[Data records]

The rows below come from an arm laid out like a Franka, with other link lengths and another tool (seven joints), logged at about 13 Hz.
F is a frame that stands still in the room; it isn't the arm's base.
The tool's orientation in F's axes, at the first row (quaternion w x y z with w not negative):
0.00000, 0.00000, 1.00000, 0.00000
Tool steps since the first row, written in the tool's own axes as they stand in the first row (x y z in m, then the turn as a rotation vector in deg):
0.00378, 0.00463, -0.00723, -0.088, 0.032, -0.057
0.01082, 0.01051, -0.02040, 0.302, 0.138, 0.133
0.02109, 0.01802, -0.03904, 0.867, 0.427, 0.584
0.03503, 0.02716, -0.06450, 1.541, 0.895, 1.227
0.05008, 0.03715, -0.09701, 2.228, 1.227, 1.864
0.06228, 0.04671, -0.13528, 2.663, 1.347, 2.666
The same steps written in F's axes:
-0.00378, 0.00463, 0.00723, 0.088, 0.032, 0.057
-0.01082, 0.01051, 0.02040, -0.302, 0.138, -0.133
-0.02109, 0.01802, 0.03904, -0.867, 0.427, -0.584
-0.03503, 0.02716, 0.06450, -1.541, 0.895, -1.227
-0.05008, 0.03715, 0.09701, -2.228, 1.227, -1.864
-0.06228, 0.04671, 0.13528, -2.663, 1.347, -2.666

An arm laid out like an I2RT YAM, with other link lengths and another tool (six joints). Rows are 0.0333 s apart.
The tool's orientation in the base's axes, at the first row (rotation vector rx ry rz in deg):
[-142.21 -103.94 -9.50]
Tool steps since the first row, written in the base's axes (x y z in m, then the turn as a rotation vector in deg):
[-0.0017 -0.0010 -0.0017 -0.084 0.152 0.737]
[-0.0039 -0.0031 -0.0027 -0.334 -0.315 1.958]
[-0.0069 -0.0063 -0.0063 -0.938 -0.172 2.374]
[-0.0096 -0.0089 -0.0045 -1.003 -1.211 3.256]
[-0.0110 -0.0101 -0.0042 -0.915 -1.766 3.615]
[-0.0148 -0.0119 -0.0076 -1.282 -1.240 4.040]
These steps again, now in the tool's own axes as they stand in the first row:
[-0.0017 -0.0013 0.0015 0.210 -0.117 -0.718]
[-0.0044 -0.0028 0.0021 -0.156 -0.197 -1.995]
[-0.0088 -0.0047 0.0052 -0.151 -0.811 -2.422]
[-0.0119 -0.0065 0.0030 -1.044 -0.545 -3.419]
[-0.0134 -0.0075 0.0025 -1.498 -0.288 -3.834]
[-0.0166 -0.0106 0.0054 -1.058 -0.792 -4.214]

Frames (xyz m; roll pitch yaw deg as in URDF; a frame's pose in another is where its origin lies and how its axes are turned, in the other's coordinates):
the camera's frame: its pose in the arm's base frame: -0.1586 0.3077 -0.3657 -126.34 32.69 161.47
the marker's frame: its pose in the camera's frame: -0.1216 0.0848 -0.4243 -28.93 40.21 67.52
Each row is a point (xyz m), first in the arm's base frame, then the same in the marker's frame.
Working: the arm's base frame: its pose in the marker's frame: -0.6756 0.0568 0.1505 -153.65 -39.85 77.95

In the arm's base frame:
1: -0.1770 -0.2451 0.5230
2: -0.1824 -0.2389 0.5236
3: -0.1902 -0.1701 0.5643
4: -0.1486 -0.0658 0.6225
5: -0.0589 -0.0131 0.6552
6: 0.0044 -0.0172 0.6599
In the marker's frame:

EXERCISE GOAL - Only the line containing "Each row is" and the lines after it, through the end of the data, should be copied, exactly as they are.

SOLUTION TO THIS EXERCISE -
Each row is a point (xyz m), first in the arm's base frame, then the same in the marker's frame.
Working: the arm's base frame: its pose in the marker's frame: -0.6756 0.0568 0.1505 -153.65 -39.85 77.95

In the arm's base frame:
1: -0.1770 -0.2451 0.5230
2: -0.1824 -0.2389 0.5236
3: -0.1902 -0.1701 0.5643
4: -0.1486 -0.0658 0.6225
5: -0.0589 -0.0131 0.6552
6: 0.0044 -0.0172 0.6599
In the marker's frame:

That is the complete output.